Utilizing a dataset comprising user prompts, responses, and critiques.
Conducting supervised fine-tuning (SFT) for the base model and LLMing head on oracle critiques.
Reconstructing the original dataset by replacing oracle critiques with self-generated critiques.
Training the reward head using the modified dataset with a loss function that combines preference modeling and LLMing losses.

Results

The experimental results are bifurcated into improvements in pairwise preference classification accuracy and enhancements in generation policy quality via Best-of-N (BoN) decoding.
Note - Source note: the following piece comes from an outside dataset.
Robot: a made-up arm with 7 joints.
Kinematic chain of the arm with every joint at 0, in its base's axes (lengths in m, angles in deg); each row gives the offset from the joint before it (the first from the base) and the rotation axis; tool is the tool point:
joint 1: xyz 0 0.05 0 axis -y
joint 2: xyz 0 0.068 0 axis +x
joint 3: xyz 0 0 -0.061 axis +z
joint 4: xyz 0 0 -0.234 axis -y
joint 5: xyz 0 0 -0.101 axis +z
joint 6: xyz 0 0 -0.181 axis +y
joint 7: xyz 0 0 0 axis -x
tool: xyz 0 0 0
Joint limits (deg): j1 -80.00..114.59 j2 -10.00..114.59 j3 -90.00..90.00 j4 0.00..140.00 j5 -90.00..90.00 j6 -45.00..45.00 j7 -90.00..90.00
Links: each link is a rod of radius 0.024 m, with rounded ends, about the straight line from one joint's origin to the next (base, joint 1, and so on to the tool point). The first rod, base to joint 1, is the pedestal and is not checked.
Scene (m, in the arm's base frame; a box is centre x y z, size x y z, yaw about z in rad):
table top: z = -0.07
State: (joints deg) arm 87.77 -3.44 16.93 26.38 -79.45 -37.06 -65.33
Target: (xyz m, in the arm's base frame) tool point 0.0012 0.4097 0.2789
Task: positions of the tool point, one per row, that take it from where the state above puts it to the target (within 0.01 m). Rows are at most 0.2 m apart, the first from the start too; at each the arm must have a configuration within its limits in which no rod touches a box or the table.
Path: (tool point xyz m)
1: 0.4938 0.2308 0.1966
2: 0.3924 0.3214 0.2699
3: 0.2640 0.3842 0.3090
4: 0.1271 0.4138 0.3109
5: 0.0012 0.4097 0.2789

Pairwise Preference Classification:

The CLoud reward models exhibit significant improvements in pairwise preference classification accuracy on RewardBench, achieving an increase of 4.65 percentage points for the Llama-3-8B model and 5.84 percentage points for the Llama-3-70B model compared to classic reward models. The enhancement spans all categories, including Chat, Chat-Hard, Safety, and Reasoning.

Best-of-N Win Rate:

When evaluated on the ArenaHard benchmark, the CLoud reward models demonstrate a Pareto improvement over classic models. The BoN win rate, which serves as a proxy for policy quality, is notably higher when employing CLoud models. Specifically, selecting from sixteen responses results in a 1.84 percentage point improvement for the 8B model and a 0.89 percentage point improvement for the 70B model.

Analysis of Training Dynamics

A significant component of this work involves assessing whether on-policy training—training on self-generated critiques—is crucial for achieving these improvements. Results indicate that on-policy training is essential, with off-policy models trained on oracle critiques displaying significantly lower performance. This emphasizes the importance of aligning the distribution of critiques seen during training with those expected during inference.

Self-Consistency Decoding

The paper also explores leveraging additional inference compute through self-consistency decoding, whereby multiple critiques are generated and averaged to produce a better reward estimate. This method shows limited overall benefits but enhances preference classification accuracy for reasoning tasks, particularly those involving short reasoning horizons.

Implications and Future Directions

Practical Applications:

Enhanced Feedback Mechanisms: By generating detailed critiques, this approach can offer more nuanced feedback in educational tools, helpdesk automation, and content generation systems.
Policy Improvement: Higher BoN win rates suggest that integrating critique-based evaluation could lead to more robust and reliable decision-making systems.

Theoretical Insights:

Unified Reward Models and LLM-as-a-Judge Frameworks: CLoud models bridge the gap between traditional reward models and the LLM-as-a-Judge frameworks, enabling explicit reasoning about preference modeling.
Inference Compute Utilization: The exploration of self-consistency decoding hints at ways to harness additional computing resources for improved model performance, though its utility may vary across tasks.

Future Research:

Integration with Complex Rewards: Future investigations could explore integrating CLoud models with more sophisticated reward structures, such as multi-objective frameworks or hierarchical models.
Broader Task Categories: Testing CLoud models across a broader spectrum of tasks could provide further validation and uncover more scenarios where self-consistency decoding proves advantageous.
Human-in-the-Loop Systems: Incorporating real-time human feedback could refine critique generation capabilities and the associated reward predictions, potentially leading to even more accurate alignment with human preferences.

In conclusion, the introduction of Critique-out-Loud reward models represents a significant advancement in leveraging the generation capabilities of LLMs for improved preference modeling and reward prediction. This paradigm shift promises substantial enhancements in both the theoretical understanding and practical applications of RLHF systems.